Все те же покосившиеся обшарпанные здания, зажатые между ними тесные грязные улочки и играющие на них дети, больше напоминающие ожившие кучки лохмотьев – все выглядело ровно так же, как и десять и двадцать лет назад. Как будто и не было войны, как будто Империя со своими законами и наставлениями так и осталась чем-то далеким и чуждым. Словно ветер, шумящий в кронах вековых сосен, до подножия которых не долетает даже легчайшего дуновения.

Инспектор специально выбрал столь странный маршрут, чтобы заглянуть в те уголки города, которые, как правило, избегают показывать высокопоставленным гостям, и которые как нельзя лучше отображают истинное положение дел. Парадные фасады везде одинаковы, а вот изнанка всегда разнится и способна поведать о городских властях намного больше, чем они желали бы рассказать сами. Именно поэтому его прибытие никак не анонсировалось, чтобы лишить губернатора возможности припудрить неприглядную действительность и повернуть ее к важному гостю своей начищенной до блеска стороной.

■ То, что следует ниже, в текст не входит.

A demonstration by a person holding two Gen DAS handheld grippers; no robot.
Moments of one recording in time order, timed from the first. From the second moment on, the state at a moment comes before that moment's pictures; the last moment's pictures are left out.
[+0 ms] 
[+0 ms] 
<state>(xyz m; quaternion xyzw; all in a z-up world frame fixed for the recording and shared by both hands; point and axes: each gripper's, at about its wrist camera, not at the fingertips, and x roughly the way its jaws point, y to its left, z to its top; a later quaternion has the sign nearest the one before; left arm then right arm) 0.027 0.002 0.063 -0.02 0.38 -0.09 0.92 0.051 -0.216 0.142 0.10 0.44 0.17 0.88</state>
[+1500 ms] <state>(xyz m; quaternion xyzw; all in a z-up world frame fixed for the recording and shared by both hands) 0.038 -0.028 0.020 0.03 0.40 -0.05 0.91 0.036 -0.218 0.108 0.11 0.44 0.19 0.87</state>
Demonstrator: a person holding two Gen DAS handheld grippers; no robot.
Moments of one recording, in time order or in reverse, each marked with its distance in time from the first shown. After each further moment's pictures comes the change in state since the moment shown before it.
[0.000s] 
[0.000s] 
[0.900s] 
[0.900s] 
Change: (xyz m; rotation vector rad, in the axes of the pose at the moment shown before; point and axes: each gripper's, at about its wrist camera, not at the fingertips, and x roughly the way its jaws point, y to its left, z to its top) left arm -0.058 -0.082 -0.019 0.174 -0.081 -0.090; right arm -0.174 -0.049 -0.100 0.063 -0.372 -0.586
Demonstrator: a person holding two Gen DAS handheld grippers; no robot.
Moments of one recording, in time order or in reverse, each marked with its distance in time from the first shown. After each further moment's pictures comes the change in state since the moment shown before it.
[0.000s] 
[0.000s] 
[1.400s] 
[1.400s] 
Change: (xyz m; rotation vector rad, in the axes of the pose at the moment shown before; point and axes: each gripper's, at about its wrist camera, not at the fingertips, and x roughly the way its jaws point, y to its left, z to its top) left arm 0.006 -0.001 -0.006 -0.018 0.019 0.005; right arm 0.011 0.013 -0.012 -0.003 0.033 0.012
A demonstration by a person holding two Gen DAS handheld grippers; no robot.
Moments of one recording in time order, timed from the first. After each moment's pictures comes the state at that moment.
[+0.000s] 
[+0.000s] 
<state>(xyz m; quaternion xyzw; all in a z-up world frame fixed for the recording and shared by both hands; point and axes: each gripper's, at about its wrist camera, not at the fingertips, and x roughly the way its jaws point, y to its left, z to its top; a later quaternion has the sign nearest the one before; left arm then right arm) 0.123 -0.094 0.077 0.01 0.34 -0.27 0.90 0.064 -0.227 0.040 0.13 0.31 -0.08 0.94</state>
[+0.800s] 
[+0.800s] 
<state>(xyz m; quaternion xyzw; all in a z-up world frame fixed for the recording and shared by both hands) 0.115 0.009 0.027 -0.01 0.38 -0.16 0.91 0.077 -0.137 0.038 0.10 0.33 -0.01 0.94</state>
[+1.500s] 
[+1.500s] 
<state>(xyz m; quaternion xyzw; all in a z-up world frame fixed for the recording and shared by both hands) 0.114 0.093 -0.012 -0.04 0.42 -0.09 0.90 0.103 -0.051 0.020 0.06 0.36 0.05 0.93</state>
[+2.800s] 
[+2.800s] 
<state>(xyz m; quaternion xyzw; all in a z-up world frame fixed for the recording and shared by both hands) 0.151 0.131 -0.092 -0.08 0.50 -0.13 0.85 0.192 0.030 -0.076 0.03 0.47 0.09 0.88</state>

Сложно, конечно, ожидать от провинциального захолустья какого-то лоска, даже отдаленно сравнимого со сверканием купающегося в деньгах Кверенса, но хоть что-то за прошедшие годы должно было измениться?! Как-никак, а власти Империи выделяли немалые средства на обеспечение должного уровня безопасности и правопорядка даже в самых дальних провинциях. И представлялось логичным ожидать некоторых, пусть минимальных, но видимых результатов. Ан нет.

Кривые и темные переулки Цигбела буквально утопали в грязи, а нависавшие над ними дома, казалось, грозили вот-то обрушиться. Во всяком случае, судя по их внешнему виду, куски штукатурки они роняли на головы прохожих регулярно. С разных сторон, едва пробиваясь сквозь гудение бесчисленных мух, доносились то пьяные песни, то ругань, то какие-то жутковатые утробные звуки, заставлявшие невольно ускорять шаг. В подворотнях то и дело мелькали подозрительные личности, которые провожали вышагивавшего по грязным лужам Инспектора прищуренными взглядами, но так и не решились к нему приблизиться.

Душная, вязкая, почти липкая атмосфера нищеты и разложения вызывала приступы самой натуральной тошноты, но Инспектор продолжал свой путь, поскольку ознакомление с реальной ситуацией на местах, пусть даже такой неприглядной и опасной, являлось его прямой обязанностью.